OPERAZIONE VALCHIRIA

Mariarosa Mancuso

    La lavorazione del film, fermamente voluto da Tom Cruise che non vedeva l'ora di mettersi la benda sull'occhio e dire alle conferenze stampa: “E' stato molto difficile, ho dovuto esprimere tutto con solo metà faccia”, è stata quasi più complicata dell'attentato. Gli eredi del colonnello Claus von Stauffenberg, che nel 1944 attentò alla vita di Hitler per poter firmare una pace con gli alleati (dicono alcuni) o perché trovava i campi di concentramento indegni della Germania (sostengono altri), non volevano mister Cruise di Scientology nella parte dell'antenato. Il regista dei “Soliti sospetti” e di “Apt Pupil” (criminale nazista e ragazzino che vuol sapere i particolari macabri assenti dai libri di storia) non ha potuto girare nei luoghi originali. Molti incidenti hanno funestato la lavorazione. La data di uscita è stata spostata tante di quelle volte che sembrava uno scherzo.
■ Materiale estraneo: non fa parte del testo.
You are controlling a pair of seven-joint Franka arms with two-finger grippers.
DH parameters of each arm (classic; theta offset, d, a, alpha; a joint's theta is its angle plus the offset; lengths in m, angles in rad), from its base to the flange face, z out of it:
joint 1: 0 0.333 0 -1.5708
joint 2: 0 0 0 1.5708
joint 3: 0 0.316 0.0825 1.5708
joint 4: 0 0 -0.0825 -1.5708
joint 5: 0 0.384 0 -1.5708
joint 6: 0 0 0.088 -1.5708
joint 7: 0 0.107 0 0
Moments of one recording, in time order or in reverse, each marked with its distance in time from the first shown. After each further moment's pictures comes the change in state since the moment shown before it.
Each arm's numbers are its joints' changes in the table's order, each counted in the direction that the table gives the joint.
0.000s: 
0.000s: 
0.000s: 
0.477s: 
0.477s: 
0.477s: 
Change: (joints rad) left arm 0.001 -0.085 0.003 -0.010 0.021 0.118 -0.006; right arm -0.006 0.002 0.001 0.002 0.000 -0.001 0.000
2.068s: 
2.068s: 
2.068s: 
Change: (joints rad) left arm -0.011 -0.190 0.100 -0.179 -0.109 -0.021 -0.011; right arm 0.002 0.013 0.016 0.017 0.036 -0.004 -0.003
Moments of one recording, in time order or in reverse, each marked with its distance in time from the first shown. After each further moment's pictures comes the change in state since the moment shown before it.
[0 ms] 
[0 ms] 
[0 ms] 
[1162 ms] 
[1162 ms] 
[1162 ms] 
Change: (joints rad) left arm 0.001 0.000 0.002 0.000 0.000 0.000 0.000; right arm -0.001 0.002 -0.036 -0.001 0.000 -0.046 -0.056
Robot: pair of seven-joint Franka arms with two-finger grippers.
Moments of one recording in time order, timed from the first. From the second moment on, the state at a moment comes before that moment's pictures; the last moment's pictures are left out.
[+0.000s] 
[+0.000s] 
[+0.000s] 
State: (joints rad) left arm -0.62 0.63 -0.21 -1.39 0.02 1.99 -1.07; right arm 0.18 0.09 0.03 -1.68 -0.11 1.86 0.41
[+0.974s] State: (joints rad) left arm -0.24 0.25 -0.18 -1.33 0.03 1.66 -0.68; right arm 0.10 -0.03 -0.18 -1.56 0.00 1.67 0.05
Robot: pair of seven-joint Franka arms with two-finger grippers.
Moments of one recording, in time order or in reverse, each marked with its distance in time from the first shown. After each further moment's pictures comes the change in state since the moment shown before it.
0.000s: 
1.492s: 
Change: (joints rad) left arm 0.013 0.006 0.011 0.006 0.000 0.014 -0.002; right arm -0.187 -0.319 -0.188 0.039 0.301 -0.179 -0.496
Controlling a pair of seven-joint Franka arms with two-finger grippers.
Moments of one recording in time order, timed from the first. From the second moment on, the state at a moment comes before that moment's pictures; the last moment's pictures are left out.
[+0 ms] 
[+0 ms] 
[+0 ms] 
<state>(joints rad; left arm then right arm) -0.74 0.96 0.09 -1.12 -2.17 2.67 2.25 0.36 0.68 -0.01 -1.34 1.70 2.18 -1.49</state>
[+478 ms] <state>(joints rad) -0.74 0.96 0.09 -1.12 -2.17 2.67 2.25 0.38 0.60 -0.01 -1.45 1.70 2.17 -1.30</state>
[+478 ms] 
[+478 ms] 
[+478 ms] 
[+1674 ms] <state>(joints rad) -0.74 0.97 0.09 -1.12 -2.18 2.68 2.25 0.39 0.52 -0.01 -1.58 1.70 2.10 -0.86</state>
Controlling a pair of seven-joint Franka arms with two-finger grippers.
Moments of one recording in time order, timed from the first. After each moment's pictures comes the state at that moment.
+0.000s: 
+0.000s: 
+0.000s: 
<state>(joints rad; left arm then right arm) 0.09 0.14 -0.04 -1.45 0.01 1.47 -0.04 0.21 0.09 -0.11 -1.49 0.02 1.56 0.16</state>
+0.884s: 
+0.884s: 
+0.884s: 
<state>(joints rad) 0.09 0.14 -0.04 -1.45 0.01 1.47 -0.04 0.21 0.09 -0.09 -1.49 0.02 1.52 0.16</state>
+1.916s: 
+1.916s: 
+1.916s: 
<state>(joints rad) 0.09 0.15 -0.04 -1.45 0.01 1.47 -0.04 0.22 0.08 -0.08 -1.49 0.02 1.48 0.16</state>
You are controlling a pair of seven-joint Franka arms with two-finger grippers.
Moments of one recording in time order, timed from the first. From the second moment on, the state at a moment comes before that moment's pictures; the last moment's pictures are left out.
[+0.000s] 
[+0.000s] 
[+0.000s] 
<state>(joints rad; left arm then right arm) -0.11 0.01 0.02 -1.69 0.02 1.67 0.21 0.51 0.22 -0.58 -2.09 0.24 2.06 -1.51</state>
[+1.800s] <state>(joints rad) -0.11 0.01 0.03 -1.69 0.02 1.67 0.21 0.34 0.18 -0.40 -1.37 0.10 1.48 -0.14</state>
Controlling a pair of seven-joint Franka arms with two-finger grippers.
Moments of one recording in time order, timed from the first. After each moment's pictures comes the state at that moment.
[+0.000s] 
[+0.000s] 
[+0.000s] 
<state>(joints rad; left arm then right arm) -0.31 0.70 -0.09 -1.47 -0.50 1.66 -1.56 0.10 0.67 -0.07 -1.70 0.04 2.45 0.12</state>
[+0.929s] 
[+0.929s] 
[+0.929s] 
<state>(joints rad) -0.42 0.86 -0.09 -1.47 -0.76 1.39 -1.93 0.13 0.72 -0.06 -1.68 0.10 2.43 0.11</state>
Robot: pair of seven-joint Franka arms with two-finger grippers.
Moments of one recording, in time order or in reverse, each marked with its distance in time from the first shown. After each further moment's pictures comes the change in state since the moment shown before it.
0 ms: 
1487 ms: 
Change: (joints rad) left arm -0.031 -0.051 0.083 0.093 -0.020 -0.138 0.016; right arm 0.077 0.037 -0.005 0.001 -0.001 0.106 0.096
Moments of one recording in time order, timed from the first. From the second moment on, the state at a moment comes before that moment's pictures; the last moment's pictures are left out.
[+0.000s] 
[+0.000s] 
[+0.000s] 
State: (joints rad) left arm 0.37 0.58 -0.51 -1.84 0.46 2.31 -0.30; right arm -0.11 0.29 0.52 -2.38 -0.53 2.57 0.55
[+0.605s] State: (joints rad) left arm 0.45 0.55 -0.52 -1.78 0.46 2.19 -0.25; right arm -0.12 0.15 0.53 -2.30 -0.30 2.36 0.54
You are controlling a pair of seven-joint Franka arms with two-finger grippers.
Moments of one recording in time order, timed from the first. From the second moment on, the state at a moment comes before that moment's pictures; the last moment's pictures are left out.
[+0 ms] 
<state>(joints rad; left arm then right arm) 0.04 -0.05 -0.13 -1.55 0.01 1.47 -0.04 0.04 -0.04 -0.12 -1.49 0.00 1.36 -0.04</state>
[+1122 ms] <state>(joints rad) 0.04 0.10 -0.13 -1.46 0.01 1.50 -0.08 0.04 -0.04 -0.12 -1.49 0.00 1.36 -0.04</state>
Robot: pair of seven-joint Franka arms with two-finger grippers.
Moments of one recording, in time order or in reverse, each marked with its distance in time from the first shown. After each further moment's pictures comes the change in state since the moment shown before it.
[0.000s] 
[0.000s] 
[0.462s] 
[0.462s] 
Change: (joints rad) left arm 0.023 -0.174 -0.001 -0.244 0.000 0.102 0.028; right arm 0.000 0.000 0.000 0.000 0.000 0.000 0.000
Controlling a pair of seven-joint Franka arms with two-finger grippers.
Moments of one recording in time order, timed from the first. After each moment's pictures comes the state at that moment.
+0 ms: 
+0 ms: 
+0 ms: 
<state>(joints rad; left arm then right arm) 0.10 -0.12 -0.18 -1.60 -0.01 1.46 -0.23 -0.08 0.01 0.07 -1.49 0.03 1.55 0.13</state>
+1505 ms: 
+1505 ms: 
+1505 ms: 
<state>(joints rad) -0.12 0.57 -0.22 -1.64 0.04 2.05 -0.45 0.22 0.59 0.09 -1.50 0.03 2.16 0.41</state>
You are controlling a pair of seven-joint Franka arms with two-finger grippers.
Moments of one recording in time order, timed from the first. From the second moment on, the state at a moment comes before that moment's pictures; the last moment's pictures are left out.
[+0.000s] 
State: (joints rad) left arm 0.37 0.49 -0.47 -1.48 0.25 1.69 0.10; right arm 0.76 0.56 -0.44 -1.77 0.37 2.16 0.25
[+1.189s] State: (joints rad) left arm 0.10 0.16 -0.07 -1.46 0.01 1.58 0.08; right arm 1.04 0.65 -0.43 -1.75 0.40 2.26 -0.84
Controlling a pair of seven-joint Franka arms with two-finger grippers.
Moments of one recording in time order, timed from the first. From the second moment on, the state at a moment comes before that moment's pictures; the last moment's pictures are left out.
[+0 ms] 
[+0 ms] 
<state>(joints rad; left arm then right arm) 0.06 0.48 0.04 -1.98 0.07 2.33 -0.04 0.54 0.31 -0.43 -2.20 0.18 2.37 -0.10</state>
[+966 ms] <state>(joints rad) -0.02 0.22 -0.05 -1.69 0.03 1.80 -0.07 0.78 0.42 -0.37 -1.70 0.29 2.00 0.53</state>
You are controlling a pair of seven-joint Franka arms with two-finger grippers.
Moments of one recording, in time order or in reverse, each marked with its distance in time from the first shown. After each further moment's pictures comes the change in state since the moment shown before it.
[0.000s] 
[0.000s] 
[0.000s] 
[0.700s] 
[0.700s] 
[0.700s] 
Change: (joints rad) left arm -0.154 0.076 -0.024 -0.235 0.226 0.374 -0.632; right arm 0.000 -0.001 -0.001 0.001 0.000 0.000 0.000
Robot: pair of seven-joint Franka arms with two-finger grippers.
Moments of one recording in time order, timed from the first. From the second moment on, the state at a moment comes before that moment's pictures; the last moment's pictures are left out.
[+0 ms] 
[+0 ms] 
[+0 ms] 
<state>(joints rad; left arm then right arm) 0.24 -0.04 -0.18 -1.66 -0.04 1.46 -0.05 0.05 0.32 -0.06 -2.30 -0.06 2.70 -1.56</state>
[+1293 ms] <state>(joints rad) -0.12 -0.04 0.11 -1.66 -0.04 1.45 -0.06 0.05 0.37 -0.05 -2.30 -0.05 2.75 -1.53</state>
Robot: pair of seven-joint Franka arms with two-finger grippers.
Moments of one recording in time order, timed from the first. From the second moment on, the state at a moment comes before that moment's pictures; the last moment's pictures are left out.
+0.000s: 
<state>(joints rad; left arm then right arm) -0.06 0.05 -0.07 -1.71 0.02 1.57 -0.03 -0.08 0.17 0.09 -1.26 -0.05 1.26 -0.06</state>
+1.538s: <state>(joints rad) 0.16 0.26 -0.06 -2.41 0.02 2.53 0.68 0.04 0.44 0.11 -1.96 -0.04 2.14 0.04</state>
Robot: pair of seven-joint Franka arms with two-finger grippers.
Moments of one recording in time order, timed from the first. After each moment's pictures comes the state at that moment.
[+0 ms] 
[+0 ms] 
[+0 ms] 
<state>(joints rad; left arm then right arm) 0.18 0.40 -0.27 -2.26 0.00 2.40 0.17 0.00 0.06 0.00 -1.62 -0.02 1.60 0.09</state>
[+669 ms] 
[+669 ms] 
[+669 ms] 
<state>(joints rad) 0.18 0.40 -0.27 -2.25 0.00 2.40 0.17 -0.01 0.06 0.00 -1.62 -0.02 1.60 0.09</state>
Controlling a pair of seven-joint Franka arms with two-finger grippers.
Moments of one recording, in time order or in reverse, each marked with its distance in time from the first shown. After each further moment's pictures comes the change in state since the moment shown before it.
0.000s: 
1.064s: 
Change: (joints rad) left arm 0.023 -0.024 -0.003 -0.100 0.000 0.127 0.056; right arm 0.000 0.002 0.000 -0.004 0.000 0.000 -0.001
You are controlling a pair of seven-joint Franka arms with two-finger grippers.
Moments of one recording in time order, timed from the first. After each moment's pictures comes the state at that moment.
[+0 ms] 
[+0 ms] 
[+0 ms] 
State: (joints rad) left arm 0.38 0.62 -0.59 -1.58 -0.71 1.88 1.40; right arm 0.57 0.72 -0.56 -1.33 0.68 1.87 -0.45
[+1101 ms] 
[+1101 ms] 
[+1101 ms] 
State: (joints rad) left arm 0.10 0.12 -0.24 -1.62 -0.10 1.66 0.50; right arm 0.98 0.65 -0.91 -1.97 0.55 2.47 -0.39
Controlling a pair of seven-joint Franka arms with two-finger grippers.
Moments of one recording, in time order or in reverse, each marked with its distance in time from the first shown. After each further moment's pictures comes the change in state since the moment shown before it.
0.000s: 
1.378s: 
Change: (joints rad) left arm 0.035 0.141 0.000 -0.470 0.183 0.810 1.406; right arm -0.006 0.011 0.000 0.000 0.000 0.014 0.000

Finalmente arriva nelle sale, e finalmente abbiamo capito in che cosa consisteva esattamente l'Operazione Valchiria: non bastava uccidere Hitler, bisognava neutralizzare le SS (se non sapete esattamente come, il film lo spiega piuttosto bene, ma con l'enciclopedia si fa prima). Sul perché si chiama così, gli sceneggiatori forniscono una tipica scenetta da biopic: il colonnello complottista si riposa nella sua bella casa, con la sua bella moglie (Carice van Houten, l'attrice di “Black Book” diretto da Paul Verhoeven, in speranzosa attesa di un film senza nazisti), e intanto ascolta Wagner, mentre le belle figlie giocano alle Valchirie. Illuminazione. Piano pronto per la firma di Hitler, che commenta: “Chi non capisce Wagner non capisce la Germania”. Passaggio all'atto, rispettoso della legge di Murphy: tutto quello che può andar male, andrà male (lo dice una battuta del dialogo e non sarebbe necessario, lo spettatore conosce il finale). Come l'attentato a Hitler, il film di Bryan Singer riesce per metà. Si ammira lo straordinario cast, da Kenneth Branagh (altro tentativo di attentato) a Tom Wilkinson, da Bill Nighy a Terence Stamp, impettiti nelle divise, con poco da dire oltre agli ordini e ai contrordini, bravi abbastanza per non essere nazisti da fumetto. Da fumetto è Tom Cruise, con l'occhio di vetro chiuso nella scatolina, praticamente mai usato. Con il moncherino – in Africa ha perso anche la mano destra – fa invece il saluto nazista, quando proprio lo costringono.